Puluhan Satuan Polisi Pamong Praja (Satpol PP) mengangkut bongkahan kios dagang di samping Kampus Institut Seni Budaya Indonesia (ISBI), Jalan Cijagra, Kota Bandung, Kamis (23/2/2023) (Foto: Nur Ainun/Suaka)
SUAKAONLINE.COM – Badan Eksekutif Mahasiswa (BEM) Institut Seni Budaya Indonesia (ISBI) mengadakan aksi terkait penggusuran 38 kios pedagang di samping kampus ISBI, Jalan Cijagra, Kota Bandung, Kamis (23/2/2023). Aksi penolakan ini berlangsung secara damai dan diwarnai dengan teatrikal, orasi, hingga negosiasi pedagang dengan Satuan Polisi Pamong Praja (Satpol PP).
Aksi damai ini menyuarakan empat tuntutan dari kebijakan Wali Kota Bandung terhadap Pedagang Kaki Lima (PKL), terkhusus PKL dekat ISBI. Adapun tuntutan yang dilayangkan diantaranya; penolakan penggusuran tanpa relokasi dan ganti rugi, penolakan larangan berjualan untuk PKL, pembenahan teknis dalam penataan ruang PKL, dan pemberantasan oknum pemungutan liar.
Presiden Mahasiswa (Presma) BEM ISBI, Putri Maghfiroh mengatakan aksi yang dilakukan mahasiswa bukan bentuk penolakan tindak penggusuran, tetapi sebuah upaya untuk membantu para PKL mendapatkan solusi dari masalah ini. Ia mengatakan bahwa dia bersama mahasiswa akan terus mengawal dan mengadvokasi hal-hak para pedagang.
“Jadi, termasuk ke dalam bangunan liar. Makanya ada penggusuran, nah, yang dilakukan teman-teman ISBI ini, mengadakan aksi bukan menolak penggusuran terhadap bangunan liarnya. Lebih ke mengawal advokasi, hak-hak teman pedagang yang belum diterima, gitu,” ujar Putri saat diwawancarai, Kamis (23/2/2023).
Putri mengungkapkan bahwa para mahasiswa sangat bergantung pada PKL di sekitar ISBI. Karena para mahasiswa dapat menemukan makanan yang lebih murah dibanding tempat yang lainnya.

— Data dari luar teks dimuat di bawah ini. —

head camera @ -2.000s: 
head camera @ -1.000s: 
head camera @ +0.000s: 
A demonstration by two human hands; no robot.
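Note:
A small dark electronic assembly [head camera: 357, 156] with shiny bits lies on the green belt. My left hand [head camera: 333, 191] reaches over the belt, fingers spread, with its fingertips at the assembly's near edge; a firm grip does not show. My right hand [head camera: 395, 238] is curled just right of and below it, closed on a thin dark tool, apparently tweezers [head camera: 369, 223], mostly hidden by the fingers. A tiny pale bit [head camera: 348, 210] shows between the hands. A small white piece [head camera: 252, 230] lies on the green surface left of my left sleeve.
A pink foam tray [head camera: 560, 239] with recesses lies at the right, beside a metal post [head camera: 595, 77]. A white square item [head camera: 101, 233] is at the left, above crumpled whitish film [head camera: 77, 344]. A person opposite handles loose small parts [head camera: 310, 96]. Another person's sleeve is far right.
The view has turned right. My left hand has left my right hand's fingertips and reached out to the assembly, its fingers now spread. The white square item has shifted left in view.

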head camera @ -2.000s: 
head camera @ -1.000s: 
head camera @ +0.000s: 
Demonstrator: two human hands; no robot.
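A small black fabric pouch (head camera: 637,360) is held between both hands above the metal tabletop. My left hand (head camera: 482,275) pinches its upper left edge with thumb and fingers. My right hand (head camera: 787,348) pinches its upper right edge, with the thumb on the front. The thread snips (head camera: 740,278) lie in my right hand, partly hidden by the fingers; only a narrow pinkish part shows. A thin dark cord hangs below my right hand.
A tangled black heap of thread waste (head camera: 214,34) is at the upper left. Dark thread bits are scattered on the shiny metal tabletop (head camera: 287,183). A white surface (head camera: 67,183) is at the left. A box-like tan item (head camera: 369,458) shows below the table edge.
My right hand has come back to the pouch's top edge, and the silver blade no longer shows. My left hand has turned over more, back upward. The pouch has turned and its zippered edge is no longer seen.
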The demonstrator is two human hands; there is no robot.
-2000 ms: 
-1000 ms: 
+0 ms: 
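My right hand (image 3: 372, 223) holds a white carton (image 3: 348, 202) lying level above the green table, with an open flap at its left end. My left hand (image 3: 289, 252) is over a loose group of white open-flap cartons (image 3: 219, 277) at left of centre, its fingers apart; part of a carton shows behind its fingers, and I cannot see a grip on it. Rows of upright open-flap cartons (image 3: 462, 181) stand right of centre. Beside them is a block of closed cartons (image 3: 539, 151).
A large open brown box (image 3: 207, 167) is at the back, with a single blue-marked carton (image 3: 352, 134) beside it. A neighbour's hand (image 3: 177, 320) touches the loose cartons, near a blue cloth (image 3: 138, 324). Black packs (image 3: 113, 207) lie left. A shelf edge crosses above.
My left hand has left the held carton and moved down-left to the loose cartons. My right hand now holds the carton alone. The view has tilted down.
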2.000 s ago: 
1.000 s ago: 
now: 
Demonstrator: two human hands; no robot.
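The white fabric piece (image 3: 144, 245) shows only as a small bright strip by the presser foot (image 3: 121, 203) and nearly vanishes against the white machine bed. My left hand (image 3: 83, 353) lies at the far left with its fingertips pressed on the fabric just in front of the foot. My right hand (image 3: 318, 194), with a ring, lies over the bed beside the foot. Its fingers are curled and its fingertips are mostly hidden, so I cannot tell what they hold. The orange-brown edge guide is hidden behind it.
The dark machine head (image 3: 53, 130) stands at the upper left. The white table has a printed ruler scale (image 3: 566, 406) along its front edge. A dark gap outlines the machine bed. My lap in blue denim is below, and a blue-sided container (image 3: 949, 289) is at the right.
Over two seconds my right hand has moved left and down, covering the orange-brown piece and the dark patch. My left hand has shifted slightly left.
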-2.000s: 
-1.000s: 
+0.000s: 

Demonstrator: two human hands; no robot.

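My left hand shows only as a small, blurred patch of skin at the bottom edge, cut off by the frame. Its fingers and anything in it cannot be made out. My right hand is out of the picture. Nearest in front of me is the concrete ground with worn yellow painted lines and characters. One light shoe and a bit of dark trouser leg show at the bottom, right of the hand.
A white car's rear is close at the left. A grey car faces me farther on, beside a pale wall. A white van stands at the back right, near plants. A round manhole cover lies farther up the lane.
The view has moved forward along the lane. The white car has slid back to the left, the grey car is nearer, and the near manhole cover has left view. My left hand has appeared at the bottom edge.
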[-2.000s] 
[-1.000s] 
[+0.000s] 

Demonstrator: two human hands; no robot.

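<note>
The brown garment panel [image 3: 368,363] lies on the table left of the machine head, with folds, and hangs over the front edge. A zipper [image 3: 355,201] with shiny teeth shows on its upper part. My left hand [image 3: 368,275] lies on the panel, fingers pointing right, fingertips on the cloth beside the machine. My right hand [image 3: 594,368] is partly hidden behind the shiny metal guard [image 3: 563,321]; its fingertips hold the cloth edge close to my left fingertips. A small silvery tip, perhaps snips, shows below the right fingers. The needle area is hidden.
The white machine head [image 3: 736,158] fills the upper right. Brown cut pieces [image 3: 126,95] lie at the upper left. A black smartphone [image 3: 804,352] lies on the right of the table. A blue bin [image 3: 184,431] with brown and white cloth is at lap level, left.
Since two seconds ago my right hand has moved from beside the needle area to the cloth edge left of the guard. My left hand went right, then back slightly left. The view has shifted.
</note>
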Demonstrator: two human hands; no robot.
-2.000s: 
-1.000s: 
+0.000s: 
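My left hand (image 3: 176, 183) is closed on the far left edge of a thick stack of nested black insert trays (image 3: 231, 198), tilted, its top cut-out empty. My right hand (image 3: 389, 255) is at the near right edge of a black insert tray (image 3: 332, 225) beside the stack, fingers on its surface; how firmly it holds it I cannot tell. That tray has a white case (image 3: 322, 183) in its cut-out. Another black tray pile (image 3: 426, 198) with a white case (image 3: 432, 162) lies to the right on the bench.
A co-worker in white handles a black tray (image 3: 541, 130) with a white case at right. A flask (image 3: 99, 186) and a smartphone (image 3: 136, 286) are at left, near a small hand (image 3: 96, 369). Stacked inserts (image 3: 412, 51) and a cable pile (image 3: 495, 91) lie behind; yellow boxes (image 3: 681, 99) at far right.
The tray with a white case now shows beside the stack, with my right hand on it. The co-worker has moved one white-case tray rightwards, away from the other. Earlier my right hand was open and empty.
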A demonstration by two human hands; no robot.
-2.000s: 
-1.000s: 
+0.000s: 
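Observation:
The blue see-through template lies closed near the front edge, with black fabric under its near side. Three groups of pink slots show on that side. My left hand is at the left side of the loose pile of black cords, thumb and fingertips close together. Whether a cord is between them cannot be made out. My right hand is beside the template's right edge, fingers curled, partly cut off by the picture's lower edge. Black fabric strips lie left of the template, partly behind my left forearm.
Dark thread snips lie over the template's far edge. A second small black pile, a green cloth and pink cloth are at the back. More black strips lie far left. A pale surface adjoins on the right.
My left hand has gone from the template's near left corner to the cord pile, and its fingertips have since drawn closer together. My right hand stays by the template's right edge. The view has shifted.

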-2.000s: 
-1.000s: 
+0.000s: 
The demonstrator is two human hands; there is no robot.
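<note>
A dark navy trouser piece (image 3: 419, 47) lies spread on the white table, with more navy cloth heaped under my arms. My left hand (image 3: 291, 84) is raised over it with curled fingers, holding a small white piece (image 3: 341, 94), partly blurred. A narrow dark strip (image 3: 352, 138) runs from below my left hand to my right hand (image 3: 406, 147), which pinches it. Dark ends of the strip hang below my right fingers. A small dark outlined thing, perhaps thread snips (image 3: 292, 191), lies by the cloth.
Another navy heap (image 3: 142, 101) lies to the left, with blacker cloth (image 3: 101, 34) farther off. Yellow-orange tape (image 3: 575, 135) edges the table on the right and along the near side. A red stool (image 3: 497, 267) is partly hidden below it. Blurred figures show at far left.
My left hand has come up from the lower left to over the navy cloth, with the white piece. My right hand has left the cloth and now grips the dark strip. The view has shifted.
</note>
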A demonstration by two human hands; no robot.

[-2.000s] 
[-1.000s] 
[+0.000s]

Ia pun menegaskan bahwa mahasiswa tidak menolak penertiban, melainkan berkeinginan agar para pedagang tetap bisa berjualan dengan memenuhi standar PKL.
“Teman-teman mahasiswa itu, enggak kontra sama penggusuran ini. Silakan bangunan liarnya ditertibkan, cuman mahasiswa pengennya pedagang-pedagang ini tetap bisa berdagang di sekitar kampus dengan memenuhi standar PKL. Karena teman-teman mahasiswa ini sangat bergantung sama pedagang,” sambungnya.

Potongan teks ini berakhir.